One of the most important factors in determining how much you can spend in retirement receives scant attention, but not here. Simply stated, the more of your nest egg that you have in taxable retirement savings, the less you will have available to spend in retirement. Why? Because income taxes are due on all or almost all withdrawals from traditional IRAs, 401(k) plans, 403(b) plans, pension plans, etc.
Here’s a simple and admittedly greatly oversimplified example of the magnitude of the difference. Jack and Jill will both have $500,000 in retirement savings when they retire. Jack’s savings are all in tax-deferred retirement accounts, principally a 401(k) and a traditional IRA. Jill’s savings are all in after-tax accounts, including a Roth IRA. If Jack needs $15,000 in spending next year and assuming the withdrawal will be taxed at 20%, he will need to withdraw $18,750 to cover the $3,750 income tax on the withdrawal ($18,750 x 20% = $3,750, leaving $15,000 left over to spend). Jill, on the other hand, will have to withdraw only $15,000 since no taxes will be due on the withdrawal of already taxed money.
Looking at the entirety of their resources, since Jack’s investments will have to be taxed every time he makes a withdrawal, he could have as much as $100,000 less than Jill for retirement spending ($500,000 x 20% tax equals $100,000 in taxes on the retirement accounts).
Now consider a pair of qualifications that will likely reduce the magnitude of this disturbing, but oversimplified difference:
- The money in Jill’s account (unless it came from an inheritance) likely required her to pay considerably more taxes over the years compared with Jack who enjoyed both tax deductions for most of his contributions as well as tax-free growth of the money held in his retirement accounts. All other things being equal, which they are not in this example, Jack would have more money in his accounts than Jill because Jack enjoyed tax savings on his retirement plan contributions.
- While Jill will continue to pay income taxes on dividends, interest, and realized capital gains in her non-tax-deferred accounts, Jack’s money will continue to grow without incurring taxes until the money is withdrawn.
So, the difference will probably not be as great as portrayed in the above example. But the lesson still stands. If your tax-deferred retirement accounts comprise a large portion of your retirement savings, you need to consider the toll that income taxes take on your withdrawals.
Finally, in no way do you make a mistake putting as much money as you can afford into retirement accounts. Jack reaped some substantial income tax savings by so doing, but, alas, Uncle Sam still wants to collect on those accounts. The longer Jack can delay that exaction, the better off he will be financially since his money continues to grow tax-deferred while Jill will probably have to pay some taxes on dividend and interest income and realized capital gains along the way. In short, do not forget to calculate the tax burden you may have as this could make all the difference between your retirement savings lasting and not.

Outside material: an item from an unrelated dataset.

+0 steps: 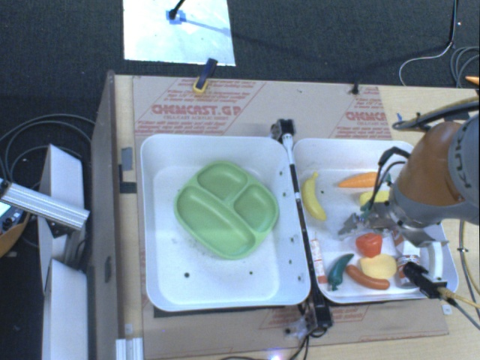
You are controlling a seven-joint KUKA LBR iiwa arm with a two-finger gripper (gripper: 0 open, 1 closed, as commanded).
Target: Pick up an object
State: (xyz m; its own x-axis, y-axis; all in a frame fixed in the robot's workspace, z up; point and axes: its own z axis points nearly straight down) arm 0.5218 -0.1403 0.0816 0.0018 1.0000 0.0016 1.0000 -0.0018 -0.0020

Wishing You a Celebratory Independence Day !!!
Smart Money Tips
- Save money by comparison shopping for insurance. Insurance is usually one of the most expensive items in the family budget. While you never want to drop needed coverage, you can probably save on premium costs by comparison shopping for coverage and/or dropping unneeded policy options. The insurance industry is very competitive, and the policy you may have renewed for many years may be a lot more expensive than other insurers. Ask your insurance agent to shop for lower-cost coverage or do it yourself.
- Don’t take family members grocery shopping. Even adult family members are likely to impede your shopping by questioning items in the cart or going off on their own selecting unneeded or overpriced products. Taking your kids to the grocery store is even worse. They’re out of control, and you’ll probably end up buying them a bunch of junk just to quiet them down. Come to think of it, avoid taking kids and other family members shopping anywhere if possible. Well behaved four-legged friends should be just fine
Food for Thought
Patriotism is supporting your country all of the time and your government when it deserves it.
-Will Rogers
Money Can Be Funny
The rich are there to make all the money and pay none of the taxes. The middle classes are there to do all the work and pay all the taxes. The poor are there to scare the daylights out of the middle class so they’ll keep working and paying the taxes.
-George Carlin
Word of the Week
cunctipotent (kunk-TI-puh-tuhnt) – All-powerful and omnipotent.
Origin: From the Latin cunctipotentum, which derives from cunctus meaning “all” and potentem meaning “powerful.”
Most religions see their gods limitless and cunctipotent.